| WHAT YOU ARE ASKED TO DO |
Filter the material below down to the lines containing the word "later".

| RECORDS FOR THIS EXERCISE |
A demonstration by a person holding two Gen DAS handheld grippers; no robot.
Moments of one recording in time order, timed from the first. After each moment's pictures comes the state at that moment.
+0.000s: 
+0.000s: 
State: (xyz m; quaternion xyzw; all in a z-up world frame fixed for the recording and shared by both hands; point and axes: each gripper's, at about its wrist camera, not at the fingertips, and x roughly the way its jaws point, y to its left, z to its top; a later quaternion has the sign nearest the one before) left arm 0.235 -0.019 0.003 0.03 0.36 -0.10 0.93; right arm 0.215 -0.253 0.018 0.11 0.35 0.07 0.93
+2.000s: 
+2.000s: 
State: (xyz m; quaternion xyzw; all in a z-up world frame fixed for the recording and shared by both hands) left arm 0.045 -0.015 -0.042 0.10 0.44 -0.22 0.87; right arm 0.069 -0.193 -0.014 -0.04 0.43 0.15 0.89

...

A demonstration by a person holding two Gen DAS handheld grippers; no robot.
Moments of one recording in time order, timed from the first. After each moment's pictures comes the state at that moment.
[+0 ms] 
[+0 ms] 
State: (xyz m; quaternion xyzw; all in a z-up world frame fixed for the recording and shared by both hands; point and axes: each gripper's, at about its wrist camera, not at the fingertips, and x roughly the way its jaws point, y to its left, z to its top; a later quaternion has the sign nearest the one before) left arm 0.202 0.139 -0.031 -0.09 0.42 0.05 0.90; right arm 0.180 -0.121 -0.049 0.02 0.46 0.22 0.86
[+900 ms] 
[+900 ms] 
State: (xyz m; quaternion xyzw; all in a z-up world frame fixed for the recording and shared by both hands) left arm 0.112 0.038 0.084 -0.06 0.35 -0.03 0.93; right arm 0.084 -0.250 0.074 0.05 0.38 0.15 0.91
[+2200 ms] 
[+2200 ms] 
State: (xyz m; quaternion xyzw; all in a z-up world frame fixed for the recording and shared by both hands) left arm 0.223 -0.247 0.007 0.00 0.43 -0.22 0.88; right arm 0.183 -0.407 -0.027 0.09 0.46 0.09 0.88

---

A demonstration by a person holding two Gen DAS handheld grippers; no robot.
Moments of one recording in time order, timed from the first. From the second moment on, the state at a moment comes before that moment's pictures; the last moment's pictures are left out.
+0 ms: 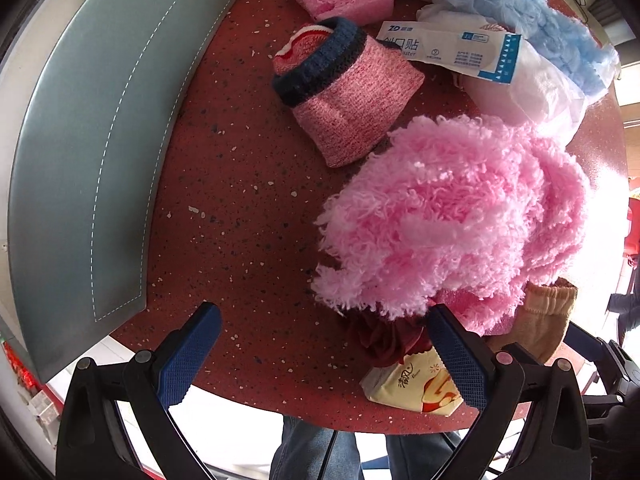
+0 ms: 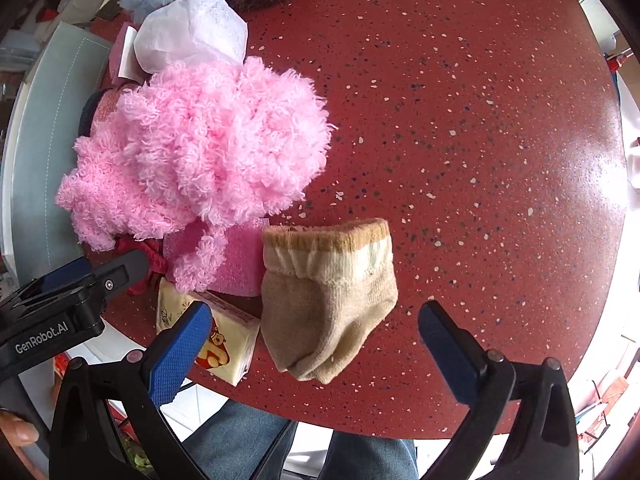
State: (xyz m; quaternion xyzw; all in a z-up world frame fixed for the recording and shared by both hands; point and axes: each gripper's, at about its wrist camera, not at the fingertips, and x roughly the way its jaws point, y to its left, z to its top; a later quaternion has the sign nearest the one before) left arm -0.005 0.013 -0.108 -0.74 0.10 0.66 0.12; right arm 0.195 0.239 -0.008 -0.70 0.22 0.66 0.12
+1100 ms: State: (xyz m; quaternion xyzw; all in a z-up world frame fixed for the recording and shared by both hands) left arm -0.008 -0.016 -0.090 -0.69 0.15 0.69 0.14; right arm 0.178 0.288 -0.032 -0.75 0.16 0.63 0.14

| OUTPUT OF THE TASK |
State: (xyz m; quaternion xyzw; all in a z-up world frame fixed for the recording and shared by both hands; point and axes: each gripper's, at about its wrist camera, not at the fingertips, and x roughly the way its jaws point, y to its left, z to its top; a later quaternion has the sign nearest the one before) left arm 0.235 -0.019 0.003 0.03 0.36 -0.10 0.93; right arm 0.215 -0.253 0.018 0.11 0.35 0.07 0.93
State: (xyz m; quaternion xyzw; all in a z-up world frame fixed for the recording and shared by both hands; point and axes: each gripper's, at about its wrist camera, not at the fingertips, and x roughly the way its jaws point, y to its left, z to its top; a later quaternion has the sign nearest the one before) left arm 0.202 0.139 -0.031 -0.09 0.42 0.05 0.90; right arm 0.180 -0.121 -0.049 0.02 0.46 0.22 0.86
State: (xyz m; quaternion xyzw; all in a z-up world frame fixed for the recording and shared by both hands; point and axes: each gripper's, at about its wrist camera, not at the fingertips, and x roughly the way its jaws point, y to its left, z to its top; a later quaternion has the sign nearest the one before) left arm -0.005 0.013 -0.108 -0.74 0.10 0.66 0.12; right arm 0.195 0.239 -0.008 -0.70 0.22 0.66 0.12

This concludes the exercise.